→ ACTIVITY: Every line of the material below needs to be copied exactly; omit the pictures.

----

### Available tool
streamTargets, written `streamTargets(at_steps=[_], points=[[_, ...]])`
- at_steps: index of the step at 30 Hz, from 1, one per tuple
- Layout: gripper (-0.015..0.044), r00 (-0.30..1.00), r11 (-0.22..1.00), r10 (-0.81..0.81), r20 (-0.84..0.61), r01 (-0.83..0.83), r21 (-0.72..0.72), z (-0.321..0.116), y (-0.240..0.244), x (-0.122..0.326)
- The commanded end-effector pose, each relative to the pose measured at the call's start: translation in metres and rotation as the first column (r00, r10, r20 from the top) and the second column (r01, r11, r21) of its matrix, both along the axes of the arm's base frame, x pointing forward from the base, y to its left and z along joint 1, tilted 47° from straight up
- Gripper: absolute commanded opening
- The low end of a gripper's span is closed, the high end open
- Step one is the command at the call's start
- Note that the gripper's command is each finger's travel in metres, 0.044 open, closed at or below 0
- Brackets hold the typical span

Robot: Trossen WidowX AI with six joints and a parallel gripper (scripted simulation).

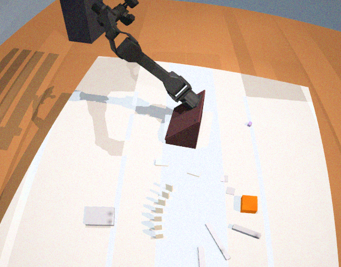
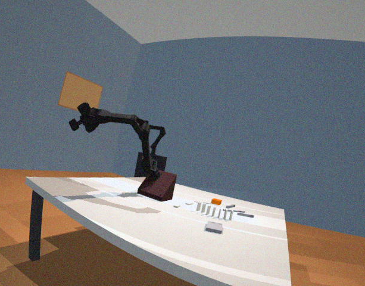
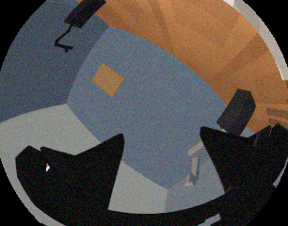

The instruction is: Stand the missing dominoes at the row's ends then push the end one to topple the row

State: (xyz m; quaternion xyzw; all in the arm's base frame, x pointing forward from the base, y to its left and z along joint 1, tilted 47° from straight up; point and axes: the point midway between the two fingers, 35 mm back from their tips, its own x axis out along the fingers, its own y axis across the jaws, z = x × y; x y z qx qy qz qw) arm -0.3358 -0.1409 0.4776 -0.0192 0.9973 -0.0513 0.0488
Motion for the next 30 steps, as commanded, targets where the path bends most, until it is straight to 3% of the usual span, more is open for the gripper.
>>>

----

→ TASK RESULT:
### Available tool
streamTargets, written `streamTargets(at_steps=[_], points=[[_, ...]])`
- at_steps: index of the step at 30 Hz, from 1, one per tuple
- Layout: gripper (-0.015..0.044), r00 (-0.30..1.00), r11 (-0.22..1.00), r10 (-0.81..0.81), r20 (-0.84..0.61), r01 (-0.83..0.83), r21 (-0.72..0.72), z (-0.321..0.116), y (-0.240..0.244), x (-0.122..0.326)
- The commanded end-effector pose, each relative to the pose measured at the call's start: translation in metres and rotation as the first column (r00, r10, r20 from the top) and the second column (r01, r11, r21) of its matrix, both along the axes of the arm's base frame, x pointing forward from the base, y to its left and z along joint 1, tilted 47° from straight up
- Gripper: absolute commanded opening
- The low end of a gripper's span is closed, the high end open
- Step one is the command at the call's start
- Note that the gripper's command is each finger's travel in metres, 0.044 open, closed at or below 0
- Brackets hold the typical span

Robot: Trossen WidowX AI with six joints and a parallel gripper (scripted simulation).


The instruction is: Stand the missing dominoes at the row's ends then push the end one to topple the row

State: (xyz m; quaternion xyzw; all in the arm's base frame, x pointing forward from the base, y to its left and z along joint 1, tilted 47° from straight up; point and axes: the point midway between the two fingers, 35 mm back from their tips, its own x axis out along the fingers, its own y axis across the jaws, z = x × y; x y z qx qy qz qw) arm -0.3358 -0.1409 0.4776 -0.0192 0.9973 -0.0513 0.0488
Motion for the next 30 steps, as commanded, targets where the path bends most, until it is straight to 3% of the usual span, more is open for the gripper.
>>>

The output is finished.